ARCHITECTURE2023-05-23BY ELI NAVARRO

Designing schema changes for shared databases

How we design and stage schema changes in shared databases so one team’s release doesn’t surprise everyone else.

architecturedatabasesschema-changesmigrations

Shared databases are a fact of life longer than we’d like to admit.

In diagrams, every service owns its own data store.

In reality, some systems share a database for reasons that are expensive to change: legacy monoliths, complex reporting requirements, operational inertia.

In those systems, schema changes are one of the easiest ways for one team to surprise everyone else.

We’ve broken queries with an index "cleanup." We’ve locked tables with columns that looked small. We’ve deployed incompatible changes where one service updated its ORM models before another.

This post describes how we design schema changes now so they behave more like boring infrastructure work and less like roll-of-the-dice deploys.

Constraints

Multiple teams depend on the same database.
Not all queries are known or centrally cataloged.
Some workloads are bursty; load varies by hour and by day.
We can’t pause all writes during every migration.

We also have a hard requirement: user-facing flows must stay within SLOs while we change the schema.

What we changed

1. Schema changes have design docs

We stopped treating schema alterations as minor chores.

For non-trivial changes (new tables, new indexes, column type changes), we write a short design doc that covers:

what is changing and why
expected impact on read and write paths
how we’ll roll out and roll back the change
which teams and services are affected

The goal is not bureaucracy. It’s to force explicit thinking before we run ALTER TABLE on something hot.

2. Prefer additive changes

We bias toward additive changes that can be rolled out in phases:

add new columns instead of changing types in-place
add new tables alongside old ones, then backfill and switch over
add new indexes before changing queries to rely on them

Destructive changes (dropping columns, changing types) are treated as a second phase after traffic has safely moved.

3. Measure before and after

Before a change, we collect baseline data:

query frequencies and latencies for affected tables
peak times for relevant workloads
existing index usage

After the change, we compare:

did query latency or error rate move?
did overall load on the database change in expected ways?

This is mundane work, but it catches the difference between "we think this will be fine" and "it actually is."

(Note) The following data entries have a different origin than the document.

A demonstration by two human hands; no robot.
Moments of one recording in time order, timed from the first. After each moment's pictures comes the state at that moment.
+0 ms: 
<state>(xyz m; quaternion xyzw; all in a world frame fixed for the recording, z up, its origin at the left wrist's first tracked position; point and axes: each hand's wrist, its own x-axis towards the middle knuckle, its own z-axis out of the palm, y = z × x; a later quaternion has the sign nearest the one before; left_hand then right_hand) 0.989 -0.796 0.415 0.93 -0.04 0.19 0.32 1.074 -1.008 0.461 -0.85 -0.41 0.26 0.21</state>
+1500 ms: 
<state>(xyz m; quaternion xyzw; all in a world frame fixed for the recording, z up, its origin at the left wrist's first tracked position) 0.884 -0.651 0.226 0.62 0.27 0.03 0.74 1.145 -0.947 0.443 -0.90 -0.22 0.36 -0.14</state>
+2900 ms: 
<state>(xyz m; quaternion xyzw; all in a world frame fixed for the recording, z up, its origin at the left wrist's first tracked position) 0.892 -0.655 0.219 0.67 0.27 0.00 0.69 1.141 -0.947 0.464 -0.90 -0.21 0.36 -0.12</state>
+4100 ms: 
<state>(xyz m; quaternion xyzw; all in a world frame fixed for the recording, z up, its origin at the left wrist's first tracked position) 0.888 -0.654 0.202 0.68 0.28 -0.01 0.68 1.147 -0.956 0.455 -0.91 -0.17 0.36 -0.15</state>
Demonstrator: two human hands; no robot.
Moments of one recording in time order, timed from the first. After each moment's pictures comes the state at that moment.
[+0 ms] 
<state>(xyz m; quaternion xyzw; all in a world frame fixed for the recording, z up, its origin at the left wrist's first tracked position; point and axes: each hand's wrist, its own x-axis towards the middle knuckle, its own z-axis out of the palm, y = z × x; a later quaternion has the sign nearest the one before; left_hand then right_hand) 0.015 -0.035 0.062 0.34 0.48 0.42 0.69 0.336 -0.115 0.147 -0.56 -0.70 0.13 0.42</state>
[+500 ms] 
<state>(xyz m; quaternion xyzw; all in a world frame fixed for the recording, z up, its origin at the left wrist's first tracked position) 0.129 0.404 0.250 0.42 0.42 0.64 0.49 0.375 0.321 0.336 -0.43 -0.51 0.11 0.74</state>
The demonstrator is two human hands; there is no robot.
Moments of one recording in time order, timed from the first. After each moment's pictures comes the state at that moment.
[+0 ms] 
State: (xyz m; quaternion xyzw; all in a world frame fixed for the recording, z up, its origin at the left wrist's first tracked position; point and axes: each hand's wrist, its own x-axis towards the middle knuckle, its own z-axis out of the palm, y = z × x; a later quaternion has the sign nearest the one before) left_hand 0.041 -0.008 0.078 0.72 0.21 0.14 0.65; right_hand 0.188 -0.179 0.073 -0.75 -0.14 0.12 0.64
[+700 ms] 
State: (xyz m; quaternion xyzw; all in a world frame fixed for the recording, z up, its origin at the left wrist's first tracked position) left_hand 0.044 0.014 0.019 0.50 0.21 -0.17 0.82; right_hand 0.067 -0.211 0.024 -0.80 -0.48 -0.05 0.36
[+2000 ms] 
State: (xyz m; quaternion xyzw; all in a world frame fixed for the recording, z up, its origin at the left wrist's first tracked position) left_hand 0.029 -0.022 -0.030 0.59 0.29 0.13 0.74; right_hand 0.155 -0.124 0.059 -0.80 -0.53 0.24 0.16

4. Schedule and stage during low-risk windows

We schedule heavy changes for windows where load is lower and support coverage is strong.

We also stage changes:

apply schema change at a time when the database is quiet
wire up new code paths in a later deploy

This avoids stacking risks.

5. Test with production-shaped data

We can’t perfectly mirror production, but we can avoid worst-case surprises by:

running migrations against a copy or subset of real data in a lower environment
using tools that simulate the timing and locking behavior of the change

If a change takes 10 seconds on a small copy, we treat that as a warning, not an all-clear.

6. Add guardrails for long-running operations

We put simple protections in place:

time limits for online schema changes
monitoring for lock wait times and deadlocks during migrations
the ability to pause or abort a migration if indicators go bad

This keeps an unexpected long-running change from quietly wedging the system.

Results / Measurements

Over time, we saw:

fewer incidents traced back to "someone changed the schema"
clearer communication between teams when a change might affect shared tables
more predictable migration windows

We still have to be careful. Shared databases don’t become magically safe because we wrote a process.

But when something does go wrong, we have:

a design doc to refer back to
monitoring in place to understand impact
a rollback or mitigation story that isn’t "wait and hope"

Takeaways

Schema changes in shared databases deserve design, not just tickets.
Additive, staged changes are easier to reason about and roll back.
Measuring before and after gives you evidence, not just optimism.
Guardrails and monitoring turn migrations from big bangs into managed operations.